Lucy enjoys the food, so I don't feel at all bad that she's not interested in other stuff. She's barely interested in kibble anymore either (I use leftovers for treats).


----------



## DaneMama (Jun 27, 2008)

Have you tried holding a chicken back or thigh (anything with meat and bone really) for her to chew? It just might be that she doesn't know what to do with it. Even tho she might be an experienced chewer of marrow bones...bone in meat is a lot different. That is what I had to do with bothe Bailey and Emmy at first. I will still do it on occasion if it's something new and their not so sure about it.


----------



## jeserf (Oct 20, 2009)

yes, we held it for her to chew on. 
As much as dogs don't "need" whatever is in primal, I think what's in it is what makes her like it (garlic, for example). 

When we gave her the boneless chicken breasts, she swallowed, which sort of showed she didn't like the texture...and then the chicken quarters...while funny, she just licked, walked away and didn't want anything from it after many tries. 

It's ok - really - we don't mind the primal. She likes it.


----------



## tjitske (Nov 22, 2009)

I don't know any good brands, but the frozen food in the petshops is defenitely better then feeding only chicken necks. I have 3 Irish wolfhounds an they flourish on frozen food: but they ONLY eat frozen food and no kibbles. Make sure that if you only give chicken necks, you also give vegetables (raw) chopped through the meat, an egg (raw) 2x a week, cow-paunch to chew on.
NEVER EVER cook your dogfood!!!


----------



## RawFedDogs (Jun 16, 2008)

tjitske said:


> I don't know any good brands, but the frozen food in the petshops is defenitely better then feeding only chicken necks.

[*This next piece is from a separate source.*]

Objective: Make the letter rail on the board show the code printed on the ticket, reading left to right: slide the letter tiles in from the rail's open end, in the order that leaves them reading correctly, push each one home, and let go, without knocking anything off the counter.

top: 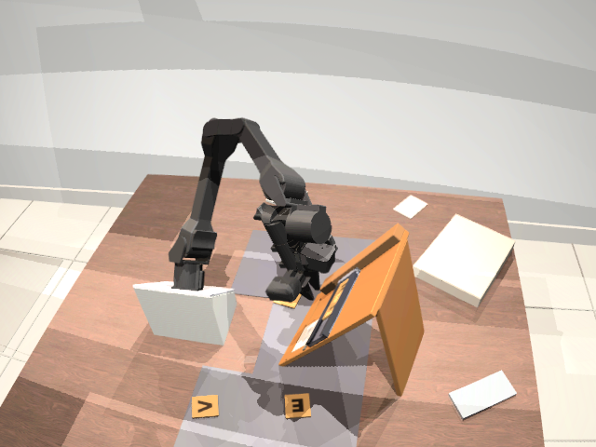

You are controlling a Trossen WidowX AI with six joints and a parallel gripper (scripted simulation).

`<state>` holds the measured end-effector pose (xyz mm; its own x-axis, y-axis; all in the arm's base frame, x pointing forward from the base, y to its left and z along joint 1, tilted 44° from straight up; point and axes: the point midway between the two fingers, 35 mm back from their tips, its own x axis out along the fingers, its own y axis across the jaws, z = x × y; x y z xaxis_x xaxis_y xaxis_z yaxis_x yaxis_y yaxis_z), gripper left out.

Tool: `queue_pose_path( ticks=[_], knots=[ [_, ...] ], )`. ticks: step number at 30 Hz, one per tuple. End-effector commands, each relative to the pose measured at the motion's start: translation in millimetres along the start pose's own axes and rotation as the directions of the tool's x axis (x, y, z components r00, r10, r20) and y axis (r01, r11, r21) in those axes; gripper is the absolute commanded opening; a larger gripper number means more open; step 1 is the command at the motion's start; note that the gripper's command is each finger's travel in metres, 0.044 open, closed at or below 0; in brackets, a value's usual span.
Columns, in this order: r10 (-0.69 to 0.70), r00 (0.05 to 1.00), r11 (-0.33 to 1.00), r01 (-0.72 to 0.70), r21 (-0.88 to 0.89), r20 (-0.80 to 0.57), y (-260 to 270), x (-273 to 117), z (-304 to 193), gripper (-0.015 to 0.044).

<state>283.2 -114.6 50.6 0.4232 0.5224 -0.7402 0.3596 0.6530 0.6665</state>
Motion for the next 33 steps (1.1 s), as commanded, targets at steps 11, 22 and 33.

I skimmed back through this thread and didn't see anywhere that anyone advocated nor said they were feeding only chicken necks. Where did you see that?



> Make sure that if you only give chicken necks, you also give vegetables (raw) chopped through the meat, an egg (raw) 2x a week, cow-paunch to chew on.
> NEVER EVER cook your dogfood!!!


Since dogs are carnivores, veggies are inappropriate food to feed them.


----------